To answer your question, it depends on what you are trying to achieve and what students need to do in the most efficient way to get the best learning experience.

One question we are often asked is how long should my online lecture be? What are your thoughts?

What we try to do is break things up a bit. Your brain doesn’t work as efficiently when you are sitting in front of a computer for a 2-hour lecture! We try to stagger the learning design so it’s cyclic, in a way. Engaging in things for a shorter amount of time. We try to have the students engage with the knowledge and rationalize and discuss with their peers. Maybe have them apply that to an assignment, then go back and reflect on it. And then we get to the next phase, and the cycle repeats itself, but on a deeper level. They begin to understand the interaction and it’s a multi-cognitive process. Small bites are good! We also have to teach our students to think about time differently as well.

Enabling people to share information and build on each other’s knowledge, that’s been important for us here. Empowering students to contribute ideas back into the large class is important for us as well.

What percentage of a module would you consider using outside resources as opposed to your own?

That’s an interesting question. I would say maybe 50%. Again, it depends on what you are teaching and whether the connection to the outside world enriches what you are trying to do. I think its dangerous to go 100% with outside resources because you can inadvertently undermine your own authority or your institutions authority in that area because you are drawing from everyone else’s ideas and not contributing anything from your own institution. On the other hand, using other people’s resources is fantastic because you can get resources from experts in specific areas that you wouldn’t get otherwise. Whatever resource you are using, you should have a lot of things structured around it. I think its great to use external resources as long as it is considered how that knowledge will be applied.

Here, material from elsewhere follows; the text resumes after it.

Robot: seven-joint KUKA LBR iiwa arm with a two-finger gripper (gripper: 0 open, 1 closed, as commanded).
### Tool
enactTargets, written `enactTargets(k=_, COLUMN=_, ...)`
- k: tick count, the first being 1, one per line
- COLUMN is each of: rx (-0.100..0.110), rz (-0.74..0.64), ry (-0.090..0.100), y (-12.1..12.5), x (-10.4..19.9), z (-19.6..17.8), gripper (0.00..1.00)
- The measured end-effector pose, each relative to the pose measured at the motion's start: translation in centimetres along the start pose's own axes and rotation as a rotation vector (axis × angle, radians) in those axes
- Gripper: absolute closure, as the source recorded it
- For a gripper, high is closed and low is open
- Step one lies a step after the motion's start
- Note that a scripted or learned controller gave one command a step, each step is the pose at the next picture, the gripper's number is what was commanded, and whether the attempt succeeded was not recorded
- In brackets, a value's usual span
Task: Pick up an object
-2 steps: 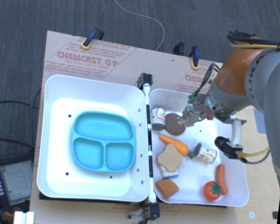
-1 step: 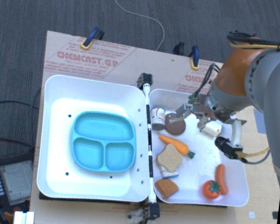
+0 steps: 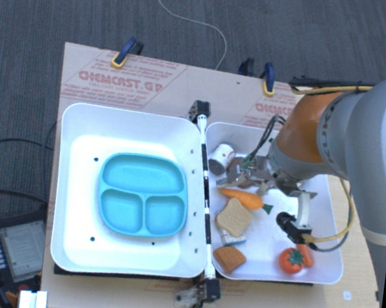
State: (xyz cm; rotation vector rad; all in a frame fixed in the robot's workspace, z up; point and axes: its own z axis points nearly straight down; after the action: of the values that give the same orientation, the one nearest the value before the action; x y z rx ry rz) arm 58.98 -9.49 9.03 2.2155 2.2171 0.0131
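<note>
Grey arm (image 3: 365, 130) looms over the right bin (image 3: 325, 273), its gripper (image 3: 250, 173) low at the far-left corner — whether open or closed I cannot tell — with the carrot (image 3: 240, 198) just beneath-front of it, long axis crosswise, leafy end right.

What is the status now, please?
Hand low in right bin, above carrot. Nothing seen held. Bread, tomato, cup close by.

Cardboard-topped bench (image 3: 117, 83) bears two white bins (image 3: 69, 239) (image 3: 326, 266) side by side.
</note>
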Motion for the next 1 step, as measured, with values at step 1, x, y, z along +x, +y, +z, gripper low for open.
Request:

Any specific Internet resource you can recommend outside of YouTube?

I would recommend Merlot (www.merlot.org). It is an open educational resource. What they do is collate a lot of open resources and they peer review them. It takes a lot of the uncertainty out of choosing. They have a large database and you can search for an area you are interested in. The peer review is good because it gives you opinions on whether or not it is worth using. OER Commons (www.oercommons.org) is another good one.

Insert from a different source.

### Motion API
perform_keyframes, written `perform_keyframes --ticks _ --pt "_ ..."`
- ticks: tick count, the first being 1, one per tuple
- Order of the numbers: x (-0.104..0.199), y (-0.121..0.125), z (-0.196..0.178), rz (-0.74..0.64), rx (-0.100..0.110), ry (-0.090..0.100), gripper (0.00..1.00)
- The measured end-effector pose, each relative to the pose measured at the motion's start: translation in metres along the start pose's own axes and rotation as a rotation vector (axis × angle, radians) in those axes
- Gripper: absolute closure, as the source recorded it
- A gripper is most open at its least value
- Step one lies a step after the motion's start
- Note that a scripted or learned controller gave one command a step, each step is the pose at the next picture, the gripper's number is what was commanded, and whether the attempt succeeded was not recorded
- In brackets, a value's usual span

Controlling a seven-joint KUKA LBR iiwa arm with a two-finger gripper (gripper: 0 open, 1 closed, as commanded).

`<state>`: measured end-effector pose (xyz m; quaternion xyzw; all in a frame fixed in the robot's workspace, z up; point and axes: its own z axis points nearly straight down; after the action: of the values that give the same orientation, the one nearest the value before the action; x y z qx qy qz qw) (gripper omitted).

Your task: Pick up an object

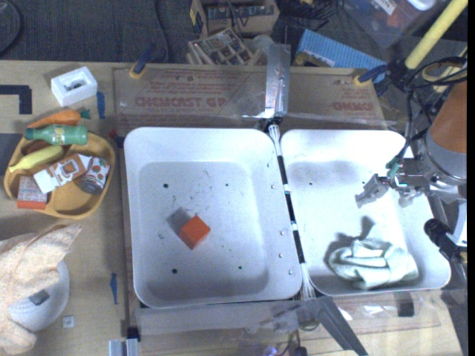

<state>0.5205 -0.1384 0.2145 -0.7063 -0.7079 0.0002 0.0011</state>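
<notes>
The gripper (371,192), fingers state unclear, is hovering above the right bin (326,148) near a cloth (375,262); it should be centring over the cloth before descending.

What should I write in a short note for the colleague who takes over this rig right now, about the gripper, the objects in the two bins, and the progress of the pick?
Gripper: over the right bin, above and apart from the white cloth; nothing shows between its fingers.
Objects: the cloth lies crumpled in the right bin's near part. An orange block sits in the left bin, towards the middle.
Done: nothing picked up yet.
Left: come down on an object, close, lift it. The cloth is probably the closest candidate.
</notes>
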Motion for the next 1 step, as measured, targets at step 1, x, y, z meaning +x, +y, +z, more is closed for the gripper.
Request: perform_keyframes --ticks 1 --pt "-0.0659 0.0089 0.0895 -0.034 -0.001 -0.001 0.0"
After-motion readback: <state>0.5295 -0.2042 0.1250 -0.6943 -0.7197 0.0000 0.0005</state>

What do you feel is the best way to deliver an online lecture?

Again, it depends on what you are talking about. The person designing the course, or the teacher really needs to sit down and put effort into the planning stages to work out what they are trying to get across and what is relevant. I think that’s what people find most difficult.

Where do you see online education going say, five years from now?

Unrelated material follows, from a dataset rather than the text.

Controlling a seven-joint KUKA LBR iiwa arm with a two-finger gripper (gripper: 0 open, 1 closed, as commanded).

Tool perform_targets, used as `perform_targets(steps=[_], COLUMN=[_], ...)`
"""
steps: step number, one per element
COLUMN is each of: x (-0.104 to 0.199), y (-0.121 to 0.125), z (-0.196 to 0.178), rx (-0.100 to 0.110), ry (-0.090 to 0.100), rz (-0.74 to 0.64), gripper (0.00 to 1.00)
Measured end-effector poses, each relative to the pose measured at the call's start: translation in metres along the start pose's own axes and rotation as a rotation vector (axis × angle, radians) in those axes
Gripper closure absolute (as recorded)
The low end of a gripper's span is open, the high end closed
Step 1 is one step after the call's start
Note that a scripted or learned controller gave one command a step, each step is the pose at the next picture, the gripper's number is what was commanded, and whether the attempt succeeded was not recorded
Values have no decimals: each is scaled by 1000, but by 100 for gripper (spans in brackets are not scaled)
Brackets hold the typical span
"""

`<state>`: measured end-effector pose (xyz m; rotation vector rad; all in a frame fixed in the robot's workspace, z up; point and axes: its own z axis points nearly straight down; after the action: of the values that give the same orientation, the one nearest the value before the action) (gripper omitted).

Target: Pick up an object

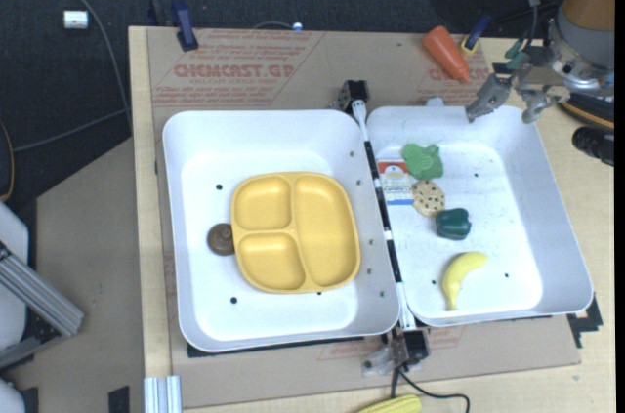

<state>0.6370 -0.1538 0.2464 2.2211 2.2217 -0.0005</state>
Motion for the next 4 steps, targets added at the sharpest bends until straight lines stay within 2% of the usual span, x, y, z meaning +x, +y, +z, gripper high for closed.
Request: perform_targets(steps=[2, 3, 4], x=[23, 48, 48], y=[-64, -98, -97], z=[160, 162, 152], rx=[-3, 2, -1], ry=[0, 2, 1], rz=[0, 1, 1], gripper=[0, 0, 100])
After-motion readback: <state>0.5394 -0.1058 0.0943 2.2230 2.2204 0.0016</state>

I don’t see it decreasing, that’s for sure. But I think the real challenge will be formal vs. informal, and coming to grips with how we accredit, value and market the education that people are doing. That’s the challenge that people are facing now.

What do you see as a beginner’s biggest challenge?

Understanding that it is accessible to them, and it’s actually not that hard! A lot of people feel that it is out of their realm of experience, and it scares them because they don’t know how it relates to what they do. There is a fear that they aren’t’ good enough, or that they will be exposed as being technologically illiterate or something like that. The biggest challenge is understanding that it doesn’t have to be this huge, complex thing and that their teaching practices are still very valuable. When people don’t understand how to adjust their teaching, they feel that it’s just too hard. And something we see a lot in higher education is that if people are removed from the practice for a long time, they don’t keep up with how work is done in the industry, and they don’t understand how technology has changed practices within that industry, they are actually putting their students at a disadvantage. To understand that the teachers have a lot of value in what they do already, and it’s just about getting used to this new space so they can continue to contribute to their student’s education. What’s very interesting is that often the imagination is worse than the reality.